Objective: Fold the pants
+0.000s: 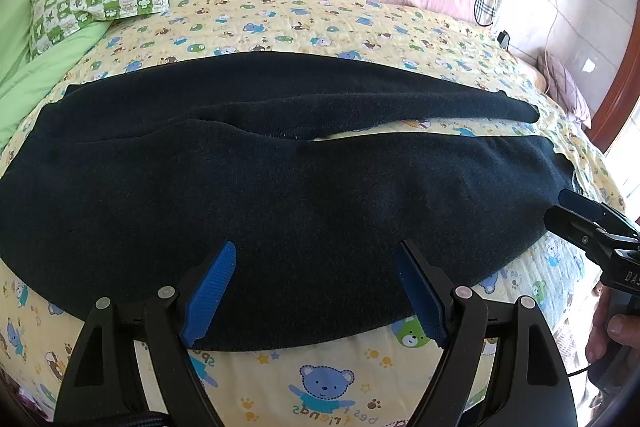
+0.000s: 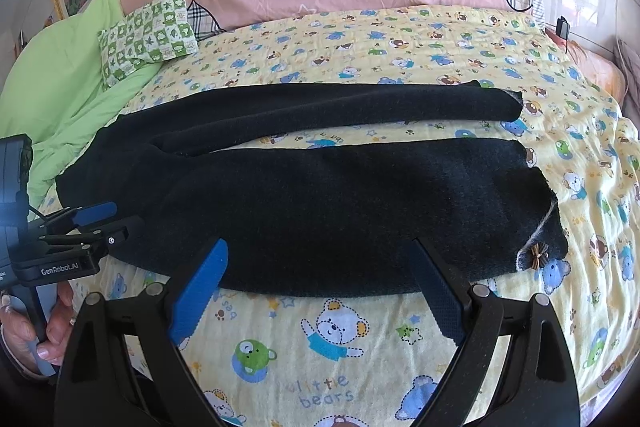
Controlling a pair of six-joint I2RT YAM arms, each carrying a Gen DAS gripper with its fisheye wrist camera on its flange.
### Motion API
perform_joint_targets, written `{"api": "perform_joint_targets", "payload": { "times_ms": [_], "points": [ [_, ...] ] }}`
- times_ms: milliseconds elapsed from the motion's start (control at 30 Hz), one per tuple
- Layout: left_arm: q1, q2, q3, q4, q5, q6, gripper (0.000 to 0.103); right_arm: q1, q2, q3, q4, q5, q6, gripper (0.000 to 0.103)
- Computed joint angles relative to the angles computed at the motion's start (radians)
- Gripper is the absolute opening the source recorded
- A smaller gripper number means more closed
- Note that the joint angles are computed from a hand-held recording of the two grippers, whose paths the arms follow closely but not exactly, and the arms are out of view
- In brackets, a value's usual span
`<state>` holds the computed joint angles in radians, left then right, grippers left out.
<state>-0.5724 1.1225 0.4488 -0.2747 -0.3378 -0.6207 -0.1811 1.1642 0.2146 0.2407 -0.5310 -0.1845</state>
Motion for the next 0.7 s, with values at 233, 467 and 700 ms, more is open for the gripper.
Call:
{"api": "perform_joint_targets", "payload": {
  "times_ms": [233,467,700],
  "points": [
    [0.004,-0.035,-0.007,0.004,0.004,0.02,0.082,-0.033,-0.021,0.002,-0.008,-0.023,0.003,0.092],
    [0.011,-0.02,0.022,-0.038,-0.015,0.058,0.082,-0.043,-0.014,0.01,-0.017,-0.026,0.003,0.092],
    [0.045,-0.01,0.041,-0.051,0.019,0.091,0.082,-0.048,-0.007,0.012,-0.012,-0.03,0.002,0.092]
  ]
}}
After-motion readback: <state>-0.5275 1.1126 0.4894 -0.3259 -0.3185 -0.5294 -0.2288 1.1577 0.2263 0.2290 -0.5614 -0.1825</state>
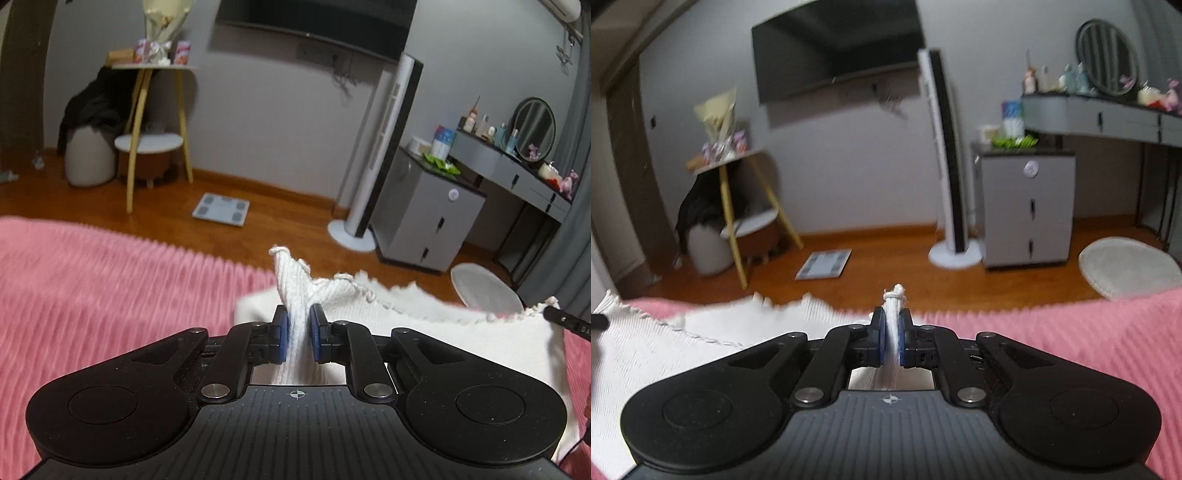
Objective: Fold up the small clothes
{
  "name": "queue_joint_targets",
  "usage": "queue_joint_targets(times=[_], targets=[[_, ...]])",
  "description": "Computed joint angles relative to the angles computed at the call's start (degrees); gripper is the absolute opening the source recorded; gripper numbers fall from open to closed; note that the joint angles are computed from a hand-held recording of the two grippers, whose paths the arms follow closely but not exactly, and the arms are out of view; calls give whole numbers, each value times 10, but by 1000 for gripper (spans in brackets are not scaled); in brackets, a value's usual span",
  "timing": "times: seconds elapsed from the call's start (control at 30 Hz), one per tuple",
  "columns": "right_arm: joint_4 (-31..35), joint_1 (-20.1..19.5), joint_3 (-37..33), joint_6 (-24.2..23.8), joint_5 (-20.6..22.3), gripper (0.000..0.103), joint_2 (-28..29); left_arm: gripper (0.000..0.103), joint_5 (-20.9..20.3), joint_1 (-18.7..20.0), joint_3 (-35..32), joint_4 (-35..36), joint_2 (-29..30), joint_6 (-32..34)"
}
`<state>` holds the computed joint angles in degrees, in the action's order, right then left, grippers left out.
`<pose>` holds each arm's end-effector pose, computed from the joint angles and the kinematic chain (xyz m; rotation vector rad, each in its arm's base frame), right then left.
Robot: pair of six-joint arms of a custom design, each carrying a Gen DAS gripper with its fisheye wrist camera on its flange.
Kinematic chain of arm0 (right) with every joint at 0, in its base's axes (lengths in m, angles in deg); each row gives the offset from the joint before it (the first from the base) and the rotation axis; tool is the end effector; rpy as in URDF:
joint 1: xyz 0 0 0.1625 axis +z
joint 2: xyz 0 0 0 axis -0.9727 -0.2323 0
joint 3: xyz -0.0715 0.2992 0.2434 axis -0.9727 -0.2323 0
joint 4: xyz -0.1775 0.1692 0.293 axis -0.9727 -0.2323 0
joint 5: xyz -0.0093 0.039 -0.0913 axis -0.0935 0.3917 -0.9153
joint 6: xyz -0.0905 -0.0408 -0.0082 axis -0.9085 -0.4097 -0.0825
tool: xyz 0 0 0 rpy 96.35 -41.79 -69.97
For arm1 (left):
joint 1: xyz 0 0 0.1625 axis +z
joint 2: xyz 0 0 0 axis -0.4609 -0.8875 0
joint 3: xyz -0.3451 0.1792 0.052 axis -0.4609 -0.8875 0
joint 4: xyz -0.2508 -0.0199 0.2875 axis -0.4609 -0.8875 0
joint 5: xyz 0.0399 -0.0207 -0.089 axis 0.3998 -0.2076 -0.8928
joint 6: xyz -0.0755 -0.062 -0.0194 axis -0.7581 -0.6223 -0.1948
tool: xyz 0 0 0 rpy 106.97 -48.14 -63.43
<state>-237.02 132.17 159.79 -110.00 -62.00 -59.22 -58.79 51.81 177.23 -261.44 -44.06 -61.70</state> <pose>-0.0492 -0.3571 0.3567 0.4130 -2.1502 1.3775 -0.2892 -0.3688 0.0844 0.4738 2.3667 -1.1680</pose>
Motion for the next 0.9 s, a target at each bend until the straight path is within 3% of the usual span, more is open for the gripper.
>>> queue_joint_targets(times=[0.17,0.33,0.47,0.6,0.7,0.73,0.77,0.9], targets=[[-82,67,-55,8,-92,6,88,15,19,40,-75,-14,51,57],[-162,120,-119,-26,-186,6,190,15,36,76,-149,20,107,90],[-189,137,-154,-38,-234,6,241,16,35,100,-178,79,121,62],[-208,142,-159,-43,-247,6,263,19,49,103,-180,99,131,53],[-243,148,-161,-61,-262,8,283,40,79,96,-176,143,126,6],[-265,152,-161,-64,-273,10,290,55,81,92,-169,142,122,1],[-282,155,-161,-65,-279,15,292,62,79,87,-159,128,117,6],[-264,135,-89,-4,-243,16,216,68,49,66,-105,167,61,-59]])
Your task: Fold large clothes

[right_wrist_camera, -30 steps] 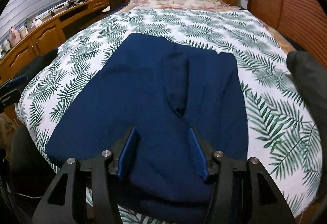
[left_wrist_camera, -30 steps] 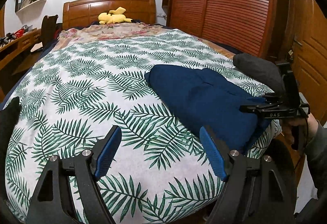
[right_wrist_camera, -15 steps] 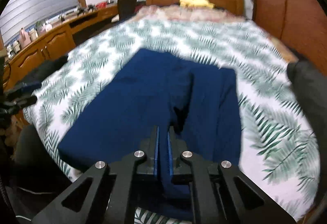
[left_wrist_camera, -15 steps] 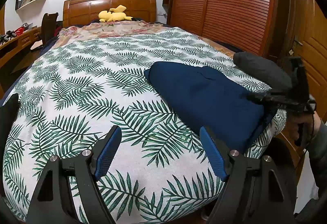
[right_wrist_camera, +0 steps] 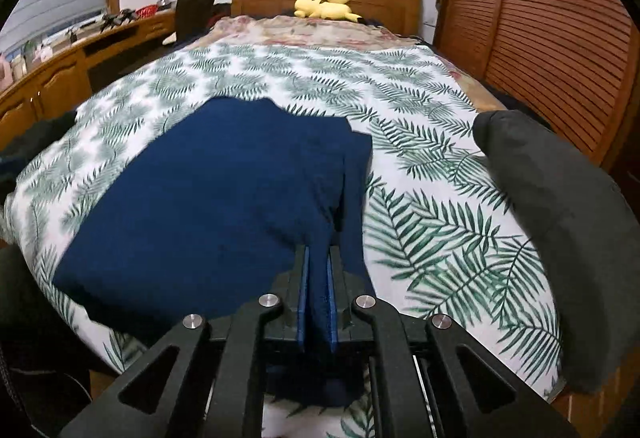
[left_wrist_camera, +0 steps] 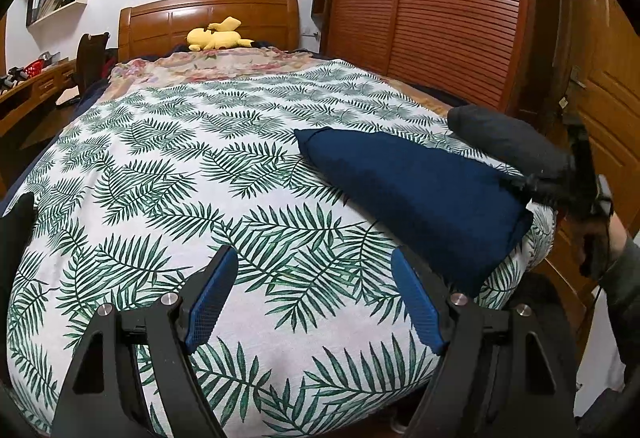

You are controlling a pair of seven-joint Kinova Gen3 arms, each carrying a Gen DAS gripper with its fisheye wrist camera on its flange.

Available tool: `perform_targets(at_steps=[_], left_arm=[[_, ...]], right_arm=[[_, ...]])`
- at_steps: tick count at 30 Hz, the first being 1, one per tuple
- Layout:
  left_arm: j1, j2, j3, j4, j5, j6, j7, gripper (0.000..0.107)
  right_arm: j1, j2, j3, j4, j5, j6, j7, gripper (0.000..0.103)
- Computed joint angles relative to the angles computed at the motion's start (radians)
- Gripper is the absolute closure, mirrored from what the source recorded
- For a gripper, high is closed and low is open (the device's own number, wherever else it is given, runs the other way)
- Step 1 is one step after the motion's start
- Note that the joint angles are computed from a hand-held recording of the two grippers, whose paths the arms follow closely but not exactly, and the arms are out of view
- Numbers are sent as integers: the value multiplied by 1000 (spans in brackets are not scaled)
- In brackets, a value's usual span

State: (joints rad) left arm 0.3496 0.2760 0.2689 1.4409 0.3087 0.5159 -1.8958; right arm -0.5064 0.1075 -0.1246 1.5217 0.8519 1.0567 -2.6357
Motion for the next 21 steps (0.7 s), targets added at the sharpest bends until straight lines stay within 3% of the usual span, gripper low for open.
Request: perform_targets(at_steps=[4, 7, 12, 21], left_arm=[[3, -3, 2, 0, 1, -4, -1, 28], [3, -6, 4, 4, 5, -14, -5, 28], [0, -18, 13, 35, 17, -77, -14, 28], [5, -22, 10, 35, -3, -88, -3, 28]], right_arm=[[-47, 17, -4, -42, 56, 87, -24, 81], [-51, 16, -19, -58, 81, 78, -43, 59], [-72, -2, -25, -32, 113, -10, -87, 57], [-67, 49, -15, -54, -14, -141, 42, 57]])
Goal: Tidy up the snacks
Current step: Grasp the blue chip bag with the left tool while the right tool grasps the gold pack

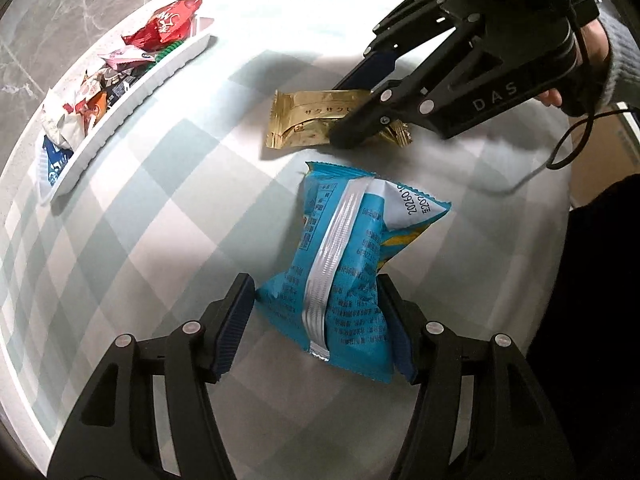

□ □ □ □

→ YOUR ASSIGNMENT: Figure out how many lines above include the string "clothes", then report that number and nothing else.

→ TASK ANSWER: 2